— RECORDS SUPPLIED —
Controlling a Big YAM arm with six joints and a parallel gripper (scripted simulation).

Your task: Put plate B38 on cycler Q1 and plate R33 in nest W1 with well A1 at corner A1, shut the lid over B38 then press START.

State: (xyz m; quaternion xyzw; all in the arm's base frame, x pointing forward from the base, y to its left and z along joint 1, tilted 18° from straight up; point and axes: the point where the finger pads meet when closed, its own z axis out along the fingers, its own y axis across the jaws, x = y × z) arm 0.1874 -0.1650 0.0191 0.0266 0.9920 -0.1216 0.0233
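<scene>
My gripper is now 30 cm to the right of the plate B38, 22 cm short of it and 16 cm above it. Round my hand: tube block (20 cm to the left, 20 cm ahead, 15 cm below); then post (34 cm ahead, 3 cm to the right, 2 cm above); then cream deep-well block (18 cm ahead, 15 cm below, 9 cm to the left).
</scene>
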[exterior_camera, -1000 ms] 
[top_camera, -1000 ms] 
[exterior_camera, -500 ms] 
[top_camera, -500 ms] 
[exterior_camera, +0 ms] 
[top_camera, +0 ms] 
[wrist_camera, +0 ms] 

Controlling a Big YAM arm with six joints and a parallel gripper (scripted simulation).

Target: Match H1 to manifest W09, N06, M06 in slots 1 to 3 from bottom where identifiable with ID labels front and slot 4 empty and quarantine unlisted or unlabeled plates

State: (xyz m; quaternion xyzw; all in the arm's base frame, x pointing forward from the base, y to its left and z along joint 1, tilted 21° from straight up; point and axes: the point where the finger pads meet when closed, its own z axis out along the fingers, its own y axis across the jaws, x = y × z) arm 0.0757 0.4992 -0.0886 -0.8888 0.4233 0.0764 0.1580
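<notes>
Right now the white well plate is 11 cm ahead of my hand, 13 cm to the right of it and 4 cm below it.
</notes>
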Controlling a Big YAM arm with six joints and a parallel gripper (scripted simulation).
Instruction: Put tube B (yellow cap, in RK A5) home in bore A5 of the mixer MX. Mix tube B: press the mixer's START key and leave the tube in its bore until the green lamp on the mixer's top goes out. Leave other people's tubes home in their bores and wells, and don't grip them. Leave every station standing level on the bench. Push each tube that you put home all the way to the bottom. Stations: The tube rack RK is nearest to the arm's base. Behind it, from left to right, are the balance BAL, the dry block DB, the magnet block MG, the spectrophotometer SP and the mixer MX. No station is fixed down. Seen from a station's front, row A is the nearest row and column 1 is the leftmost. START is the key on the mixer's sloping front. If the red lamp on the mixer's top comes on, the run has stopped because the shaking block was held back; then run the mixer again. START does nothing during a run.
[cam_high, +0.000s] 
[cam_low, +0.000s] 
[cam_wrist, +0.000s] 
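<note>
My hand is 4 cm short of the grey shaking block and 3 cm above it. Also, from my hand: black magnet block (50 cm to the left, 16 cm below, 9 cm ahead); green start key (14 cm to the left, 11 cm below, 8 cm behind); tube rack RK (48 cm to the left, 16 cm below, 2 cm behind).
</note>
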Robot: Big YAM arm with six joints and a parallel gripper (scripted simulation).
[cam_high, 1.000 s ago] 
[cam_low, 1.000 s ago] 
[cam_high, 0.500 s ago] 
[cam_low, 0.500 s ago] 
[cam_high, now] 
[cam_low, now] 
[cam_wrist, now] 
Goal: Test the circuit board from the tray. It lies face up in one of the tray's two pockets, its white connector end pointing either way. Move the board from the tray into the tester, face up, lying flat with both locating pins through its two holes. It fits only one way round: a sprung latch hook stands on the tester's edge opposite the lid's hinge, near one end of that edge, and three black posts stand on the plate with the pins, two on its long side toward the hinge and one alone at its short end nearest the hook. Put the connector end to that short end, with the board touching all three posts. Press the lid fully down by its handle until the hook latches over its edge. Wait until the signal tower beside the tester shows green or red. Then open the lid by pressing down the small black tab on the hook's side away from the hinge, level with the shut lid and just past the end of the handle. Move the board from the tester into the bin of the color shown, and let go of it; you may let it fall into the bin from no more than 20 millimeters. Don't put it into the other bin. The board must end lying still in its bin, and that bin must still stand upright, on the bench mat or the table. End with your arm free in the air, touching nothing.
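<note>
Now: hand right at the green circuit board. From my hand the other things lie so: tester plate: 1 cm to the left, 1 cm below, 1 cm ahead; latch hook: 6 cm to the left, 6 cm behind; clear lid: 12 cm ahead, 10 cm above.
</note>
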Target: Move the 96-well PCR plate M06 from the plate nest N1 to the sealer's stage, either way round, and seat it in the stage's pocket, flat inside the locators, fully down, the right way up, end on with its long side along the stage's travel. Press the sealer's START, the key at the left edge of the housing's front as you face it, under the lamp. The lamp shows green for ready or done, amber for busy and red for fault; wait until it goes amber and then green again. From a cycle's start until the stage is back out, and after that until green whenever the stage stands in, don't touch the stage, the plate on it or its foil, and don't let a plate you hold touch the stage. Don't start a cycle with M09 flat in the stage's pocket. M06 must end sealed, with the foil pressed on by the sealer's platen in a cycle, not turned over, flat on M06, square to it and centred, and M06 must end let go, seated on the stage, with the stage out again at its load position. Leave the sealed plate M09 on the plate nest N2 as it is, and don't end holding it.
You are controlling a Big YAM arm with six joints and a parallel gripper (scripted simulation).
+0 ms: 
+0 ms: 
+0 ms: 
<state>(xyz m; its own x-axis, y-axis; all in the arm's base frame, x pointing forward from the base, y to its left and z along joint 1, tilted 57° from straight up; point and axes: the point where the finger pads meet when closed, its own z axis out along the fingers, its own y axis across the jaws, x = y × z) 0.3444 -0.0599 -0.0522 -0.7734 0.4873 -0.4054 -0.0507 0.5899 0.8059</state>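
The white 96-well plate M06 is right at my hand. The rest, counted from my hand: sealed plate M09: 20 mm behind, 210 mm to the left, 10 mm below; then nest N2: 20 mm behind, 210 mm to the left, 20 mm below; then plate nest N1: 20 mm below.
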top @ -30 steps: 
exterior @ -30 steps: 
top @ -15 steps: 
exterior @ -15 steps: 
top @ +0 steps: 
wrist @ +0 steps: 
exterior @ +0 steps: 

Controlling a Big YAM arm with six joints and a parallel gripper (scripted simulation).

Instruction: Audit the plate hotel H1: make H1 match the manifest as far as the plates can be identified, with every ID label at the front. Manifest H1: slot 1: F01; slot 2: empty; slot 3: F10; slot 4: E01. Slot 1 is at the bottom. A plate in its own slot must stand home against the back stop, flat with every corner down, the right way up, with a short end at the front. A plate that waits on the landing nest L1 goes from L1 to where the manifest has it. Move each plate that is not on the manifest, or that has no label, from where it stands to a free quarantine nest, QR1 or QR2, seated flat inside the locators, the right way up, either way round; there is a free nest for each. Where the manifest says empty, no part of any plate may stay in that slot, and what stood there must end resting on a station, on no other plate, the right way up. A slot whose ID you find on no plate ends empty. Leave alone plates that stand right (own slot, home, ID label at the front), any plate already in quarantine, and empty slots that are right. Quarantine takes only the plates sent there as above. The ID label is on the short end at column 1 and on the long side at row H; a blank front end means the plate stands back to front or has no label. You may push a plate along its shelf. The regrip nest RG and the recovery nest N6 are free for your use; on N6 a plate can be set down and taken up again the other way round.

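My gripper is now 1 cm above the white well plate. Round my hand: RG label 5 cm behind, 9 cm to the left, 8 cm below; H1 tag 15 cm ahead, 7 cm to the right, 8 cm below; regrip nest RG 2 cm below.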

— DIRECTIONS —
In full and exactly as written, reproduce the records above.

— REPLY TO THE TASK —
Controlling a Big YAM arm with six joints and a parallel gripper (scripted simulation).

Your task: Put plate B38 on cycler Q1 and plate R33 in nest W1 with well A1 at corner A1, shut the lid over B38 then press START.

State: (xyz m; quaternion xyzw; all in the arm's base frame, x pointing forward from the base, y to its left and z along joint 1, tilted 18° from straight up; point and axes: the point where the finger pads meet when closed, its own z axis out along the fingers, its own y axis across the jaws, x = y × z) arm 0.1874 -0.1650 0.0191 0.0266 0.9920 -0.1216 0.0233
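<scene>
My gripper is now 30 cm to the right of the plate B38, 22 cm short of it and 16 cm above it. Round my hand: tube block (20 cm to the left, 20 cm ahead, 15 cm below); then post (34 cm ahead, 3 cm to the right, 2 cm above); then cream deep-well block (18 cm ahead, 15 cm below, 9 cm to the left).
</scene>
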[exterior_camera, -1000 ms] 
[top_camera, -1000 ms] 
[exterior_camera, -500 ms] 
[top_camera, -500 ms] 
[exterior_camera, +0 ms] 
[top_camera, +0 ms] 
[wrist_camera, +0 ms] 

Controlling a Big YAM arm with six joints and a parallel gripper (scripted simulation).

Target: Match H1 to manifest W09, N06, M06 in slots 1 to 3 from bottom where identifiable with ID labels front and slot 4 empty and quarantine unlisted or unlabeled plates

State: (xyz m; quaternion xyzw; all in the arm's base frame, x pointing forward from the base, y to its left and z along joint 1, tilted 21° from straight up; point and axes: the point where the finger pads meet when closed, its own z axis out along the fingers, its own y axis across the jaws, x = y × z) arm 0.0757 0.4992 -0.0886 -0.8888 0.4233 0.0764 0.1580
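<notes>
Right now the white well plate is 11 cm ahead of my hand, 13 cm to the right of it and 4 cm below it.
</notes>
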Controlling a Big YAM arm with six joints and a parallel gripper (scripted simulation).
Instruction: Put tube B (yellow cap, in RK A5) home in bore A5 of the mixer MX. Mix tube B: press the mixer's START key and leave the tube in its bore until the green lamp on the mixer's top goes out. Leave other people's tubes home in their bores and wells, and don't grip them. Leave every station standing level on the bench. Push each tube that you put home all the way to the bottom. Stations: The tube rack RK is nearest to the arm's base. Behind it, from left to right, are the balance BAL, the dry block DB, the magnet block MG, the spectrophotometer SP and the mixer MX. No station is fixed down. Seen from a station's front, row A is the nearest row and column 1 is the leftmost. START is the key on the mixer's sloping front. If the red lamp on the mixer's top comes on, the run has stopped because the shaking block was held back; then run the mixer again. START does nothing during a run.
[cam_high, +0.000s] 
[cam_low, +0.000s] 
[cam_wrist, +0.000s] 
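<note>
My hand is 4 cm short of the grey shaking block and 3 cm above it. Also, from my hand: black magnet block (50 cm to the left, 16 cm below, 9 cm ahead); green start key (14 cm to the left, 11 cm below, 8 cm behind); tube rack RK (48 cm to the left, 16 cm below, 2 cm behind).
</note>
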Robot: Big YAM arm with six joints and a parallel gripper (scripted simulation).
[cam_high, 1.000 s ago] 
[cam_low, 1.000 s ago] 
[cam_high, 0.500 s ago] 
[cam_low, 0.500 s ago] 
[cam_high, now] 
[cam_low, now] 
[cam_wrist, now] 
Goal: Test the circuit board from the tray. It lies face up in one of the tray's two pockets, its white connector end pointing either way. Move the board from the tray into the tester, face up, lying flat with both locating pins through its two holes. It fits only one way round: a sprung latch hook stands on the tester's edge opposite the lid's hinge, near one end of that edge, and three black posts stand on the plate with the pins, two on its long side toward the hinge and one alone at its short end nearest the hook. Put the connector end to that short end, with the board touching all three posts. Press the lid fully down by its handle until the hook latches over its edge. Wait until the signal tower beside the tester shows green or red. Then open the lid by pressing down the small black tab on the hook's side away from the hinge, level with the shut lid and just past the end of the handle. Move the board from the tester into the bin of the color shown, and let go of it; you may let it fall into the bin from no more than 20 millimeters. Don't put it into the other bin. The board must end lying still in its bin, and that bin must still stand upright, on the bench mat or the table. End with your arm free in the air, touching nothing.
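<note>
Now: hand right at the green circuit board. From my hand the other things lie so: tester plate: 1 cm to the left, 1 cm below, 1 cm ahead; latch hook: 6 cm to the left, 6 cm behind; clear lid: 12 cm ahead, 10 cm above.
</note>
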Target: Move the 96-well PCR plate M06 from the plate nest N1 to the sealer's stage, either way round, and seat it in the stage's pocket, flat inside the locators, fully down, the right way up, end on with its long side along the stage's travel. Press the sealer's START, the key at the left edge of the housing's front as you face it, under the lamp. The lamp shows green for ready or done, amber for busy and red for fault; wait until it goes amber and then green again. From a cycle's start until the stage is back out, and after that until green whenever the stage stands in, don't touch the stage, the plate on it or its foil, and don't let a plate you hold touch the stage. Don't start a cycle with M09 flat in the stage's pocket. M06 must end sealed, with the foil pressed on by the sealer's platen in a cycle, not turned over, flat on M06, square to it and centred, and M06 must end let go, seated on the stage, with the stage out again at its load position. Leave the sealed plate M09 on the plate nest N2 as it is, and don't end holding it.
You are controlling a Big YAM arm with six joints and a parallel gripper (scripted simulation).
+0 ms: 
+0 ms: 
+0 ms: 
<state>(xyz m; its own x-axis, y-axis; all in the arm's base frame, x pointing forward from the base, y to its left and z along joint 1, tilted 57° from straight up; point and axes: the point where the finger pads meet when closed, its own z axis out along the fingers, its own y axis across the jaws, x = y × z) 0.3444 -0.0599 -0.0522 -0.7734 0.4873 -0.4054 -0.0507 0.5899 0.8059</state>
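The white 96-well plate M06 is right at my hand. The rest, counted from my hand: sealed plate M09: 20 mm behind, 210 mm to the left, 10 mm below; then nest N2: 20 mm behind, 210 mm to the left, 20 mm below; then plate nest N1: 20 mm below.
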top @ -30 steps: 
exterior @ -30 steps: 
top @ -15 steps: 
exterior @ -15 steps: 
top @ +0 steps: 
wrist @ +0 steps: 
exterior @ +0 steps: 

Controlling a Big YAM arm with six joints and a parallel gripper (scripted simulation).

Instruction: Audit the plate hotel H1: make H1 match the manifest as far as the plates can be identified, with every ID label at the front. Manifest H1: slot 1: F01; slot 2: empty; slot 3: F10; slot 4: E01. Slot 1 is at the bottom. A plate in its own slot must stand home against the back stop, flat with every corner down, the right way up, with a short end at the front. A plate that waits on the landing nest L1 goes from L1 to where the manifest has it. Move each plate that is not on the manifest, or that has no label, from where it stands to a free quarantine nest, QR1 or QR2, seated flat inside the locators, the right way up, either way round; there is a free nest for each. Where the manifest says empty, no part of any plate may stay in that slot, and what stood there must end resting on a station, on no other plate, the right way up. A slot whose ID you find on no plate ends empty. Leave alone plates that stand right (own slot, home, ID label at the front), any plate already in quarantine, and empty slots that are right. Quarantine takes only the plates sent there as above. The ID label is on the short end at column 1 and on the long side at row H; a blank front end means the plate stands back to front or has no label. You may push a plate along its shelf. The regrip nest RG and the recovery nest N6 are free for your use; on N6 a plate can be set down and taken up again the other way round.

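My gripper is now 1 cm above the white well plate. Round my hand: RG label 5 cm behind, 9 cm to the left, 8 cm below; H1 tag 15 cm ahead, 7 cm to the right, 8 cm below; regrip nest RG 2 cm below.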

Work on this exercise is complete.